Lectura Jueves, 27 de julio
Querido peregrino,
¡Han llegado refuerzos! Ayer llegaron una veintena de peregrinos para completar las últimas etapas. El grupo pasa a ser de 85 miembros, que no está nada mal. Todos tienen que llegar: de cómo peregrines tú depende, también, la peregrinación de todos. ¡Debes dar muchas gracias por estar viviendo esta experiencia, aunque tus piernas ya no respondan!
Hoy te voy a explicar un momento muy importante de la historia del pueblo de Israel. Estábamos acampados a los pies del monte Sinaí, después de meses caminando bajo el sol. Un día, Dios me llamó, y me dijo que subiera a lo alto de la montaña. Subí acompañado de un joven llamado Josué, a quien irás conociendo en los próximos días. Aarón, para quien el Señor reservaba el honor de ser el primer Sumo Sacerdote de Israel, se quedó al mando del pueblo en el campamento.
Cuando llegué a lo alto del monte, una nube cubrió el Sinaí y me quedé allí cuarenta días con sus cuarenta noches. Josué se había quedado a esperarme a mitad de camino. Durante el tiempo que estuve en lo alto de la montaña, Dios me comunicó muchas cosas: me explicó cómo debíamos darle culto y cómo quería estar con nosotros en todo momento, pese a haberlo despreciado y olvidado tantas veces.
Aquellos cuarenta días en lo alto de la montaña sentarían las bases de la vida y el culto del pueblo de Israel. Dios, que nos había sacado de Egipto, quería ahora conformarnos como pueblo y como comunidad. Por ello, Él mismo nos dio las instrucciones acerca de cómo debían ser nuestra relación con Él y las relaciones entre nosotros. Fue, este, el momento en el que me entregó aquello que tantas veces habrás leído y memorizado: los diez mandamientos.
Las Tablas de la Ley contenían diez grandes mandatos que Dios nos hacía a los hombres. Él conoce mejor que nadie el interior de las personas. Nos creó y sabe cómo somos, pero, también, cómo debemos comportarnos para alcanzar nuestra plenitud como hombres. El Señor sabe cuáles son aquellos errores que nos impiden amarle a Él y a los demás. Por ello, Él mismo quiso dejar escrito cuál es el camino que debíamos seguir para alcanzar la felicidad. Y lo quiso dejar grabado en piedra, para que nunca se borrara ni se nos olvidara.

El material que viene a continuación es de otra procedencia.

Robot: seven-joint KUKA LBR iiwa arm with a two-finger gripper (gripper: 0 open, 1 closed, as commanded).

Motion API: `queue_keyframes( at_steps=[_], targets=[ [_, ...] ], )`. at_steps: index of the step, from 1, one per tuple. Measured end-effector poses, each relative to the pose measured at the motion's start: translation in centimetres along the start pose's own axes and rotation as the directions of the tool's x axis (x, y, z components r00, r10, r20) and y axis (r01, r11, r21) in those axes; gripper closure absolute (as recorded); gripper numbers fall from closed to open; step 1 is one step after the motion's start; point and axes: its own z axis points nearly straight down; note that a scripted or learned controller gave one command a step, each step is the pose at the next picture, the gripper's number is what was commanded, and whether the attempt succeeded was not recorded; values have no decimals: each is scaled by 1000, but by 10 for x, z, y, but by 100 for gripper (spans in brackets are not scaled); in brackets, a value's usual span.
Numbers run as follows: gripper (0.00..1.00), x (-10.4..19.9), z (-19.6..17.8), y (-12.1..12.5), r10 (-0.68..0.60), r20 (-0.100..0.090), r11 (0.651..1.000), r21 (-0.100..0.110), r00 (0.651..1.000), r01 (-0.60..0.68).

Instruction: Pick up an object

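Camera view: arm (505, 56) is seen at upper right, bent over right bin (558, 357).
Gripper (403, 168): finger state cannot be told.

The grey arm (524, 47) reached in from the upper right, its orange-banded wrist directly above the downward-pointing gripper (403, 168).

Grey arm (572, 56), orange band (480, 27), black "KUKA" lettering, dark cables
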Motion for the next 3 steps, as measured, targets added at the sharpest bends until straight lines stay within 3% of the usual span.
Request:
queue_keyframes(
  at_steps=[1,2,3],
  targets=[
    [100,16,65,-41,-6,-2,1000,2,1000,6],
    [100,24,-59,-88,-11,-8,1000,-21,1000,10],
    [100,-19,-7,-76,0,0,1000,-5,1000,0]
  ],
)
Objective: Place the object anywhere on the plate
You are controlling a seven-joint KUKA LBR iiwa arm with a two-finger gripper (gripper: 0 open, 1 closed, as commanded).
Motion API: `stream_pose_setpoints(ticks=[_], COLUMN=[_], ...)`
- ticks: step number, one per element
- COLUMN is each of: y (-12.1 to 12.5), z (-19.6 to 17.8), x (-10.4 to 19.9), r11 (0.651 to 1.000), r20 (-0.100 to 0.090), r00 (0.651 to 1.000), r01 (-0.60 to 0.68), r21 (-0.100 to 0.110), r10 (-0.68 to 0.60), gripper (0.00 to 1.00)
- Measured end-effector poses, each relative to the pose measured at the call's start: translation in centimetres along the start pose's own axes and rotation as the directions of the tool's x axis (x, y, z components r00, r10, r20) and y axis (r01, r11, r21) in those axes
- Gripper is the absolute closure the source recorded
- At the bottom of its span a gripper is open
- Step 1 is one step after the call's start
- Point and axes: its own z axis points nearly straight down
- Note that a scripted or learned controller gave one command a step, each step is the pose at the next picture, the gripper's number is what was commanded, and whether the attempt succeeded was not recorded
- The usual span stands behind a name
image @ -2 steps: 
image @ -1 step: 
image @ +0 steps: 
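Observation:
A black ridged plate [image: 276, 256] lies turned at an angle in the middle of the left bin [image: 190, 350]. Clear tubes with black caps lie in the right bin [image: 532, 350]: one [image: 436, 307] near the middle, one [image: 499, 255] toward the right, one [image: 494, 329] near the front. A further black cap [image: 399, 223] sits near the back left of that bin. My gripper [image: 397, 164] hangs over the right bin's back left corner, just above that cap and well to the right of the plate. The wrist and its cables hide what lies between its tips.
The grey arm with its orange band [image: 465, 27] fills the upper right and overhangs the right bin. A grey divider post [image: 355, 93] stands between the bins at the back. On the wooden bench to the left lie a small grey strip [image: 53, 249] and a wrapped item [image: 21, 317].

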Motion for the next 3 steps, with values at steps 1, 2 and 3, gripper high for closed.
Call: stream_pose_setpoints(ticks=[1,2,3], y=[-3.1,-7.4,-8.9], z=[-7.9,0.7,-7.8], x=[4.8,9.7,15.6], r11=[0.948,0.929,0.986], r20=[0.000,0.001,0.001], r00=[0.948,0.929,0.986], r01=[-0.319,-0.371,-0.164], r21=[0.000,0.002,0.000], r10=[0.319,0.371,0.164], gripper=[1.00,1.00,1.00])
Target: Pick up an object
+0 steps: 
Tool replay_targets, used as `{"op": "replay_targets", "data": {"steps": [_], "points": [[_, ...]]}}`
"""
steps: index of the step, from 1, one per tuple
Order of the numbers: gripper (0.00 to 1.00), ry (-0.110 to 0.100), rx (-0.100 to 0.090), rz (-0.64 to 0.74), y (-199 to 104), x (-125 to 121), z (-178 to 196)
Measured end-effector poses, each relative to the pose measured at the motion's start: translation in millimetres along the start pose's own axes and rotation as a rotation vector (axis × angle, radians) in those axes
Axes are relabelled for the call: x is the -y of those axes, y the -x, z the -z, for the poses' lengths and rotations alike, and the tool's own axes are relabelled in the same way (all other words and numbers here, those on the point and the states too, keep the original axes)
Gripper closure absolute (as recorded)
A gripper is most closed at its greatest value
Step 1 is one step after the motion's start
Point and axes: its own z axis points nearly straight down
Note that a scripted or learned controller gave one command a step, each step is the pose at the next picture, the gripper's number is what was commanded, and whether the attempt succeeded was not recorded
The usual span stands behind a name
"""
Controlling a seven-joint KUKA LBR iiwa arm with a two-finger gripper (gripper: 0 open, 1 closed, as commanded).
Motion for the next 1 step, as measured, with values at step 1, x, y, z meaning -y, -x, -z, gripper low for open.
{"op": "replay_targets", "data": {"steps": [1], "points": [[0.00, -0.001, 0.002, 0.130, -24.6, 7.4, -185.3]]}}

La Ley Moral, inscrita en las tablas, no es, por tanto, una normativa de Dios que nos coarta y nos impide hacer lo que queramos. Dios nos ama tanto que nos dio diez instrucciones para asegurar nuestra felicidad. Te animo a que hoy medites sobre los diez mandamientos: intenta descubrir en ellos, no tanto una serie de prohibiciones, sino la guía que Dios te quiere hacer descubrir para que alcances la felicidad.
La condición del pecado esclaviza al hombre, y no le permite vivir aquello para lo que de verdad ha sido creado. Dios no quiso, simplemente, liberarnos de la esclavitud de Egipto. Incluso entonces, el pueblo seguía siendo esclavo: esclavo de sus vicios y pasiones, de su egoísmo, de la envidia, de la sensualidad, de su soberbia… El hombre solo es verdaderamente libre cuando es aquello que está llamado a ser. Y ¿quién conoce mejor aquello que es el hombre y aquello a lo que está llamado que su propio Creador?
Por ello, Dios nos entregó la Ley Moral. Las palabras grabadas en la piedra no eran, sin embargo, más que la plasmación por escrito de una ley que Dios inscribe en el corazón de todo ser humano. No son, por tanto, imposiciones antinaturales, sino que reflejan los deseos más profundos de cada persona. De esta manera, esa serie de “NOs” que ves en las tablas de la Ley son, en realidad, un gran “SÍ”, una gran afirmación del hombre. Cuando se aceptan y se cumplen los mandamientos es cuando el hombre vive libremente, cuando vive aquella vida para la que ha sido creado.
Pregúntate hoy si vivir una vida auténticamente cristiana supone un peso para ti. ¿Los mandamientos te suponen una serie de normas e imposiciones que te impiden hacer aquello que deseas? Si es así, es que todavía no has descubierto el auténtico espíritu de la Ley de Dios. Siglos más tarde, Jesucristo nos enseñaría que la clave para vivir los mandamientos está en el amor. La Ley Moral no va de ponerse límites y reprimirse, sino de amar: amar a Dios sobre todas las cosas y al prójimo como a ti mismo.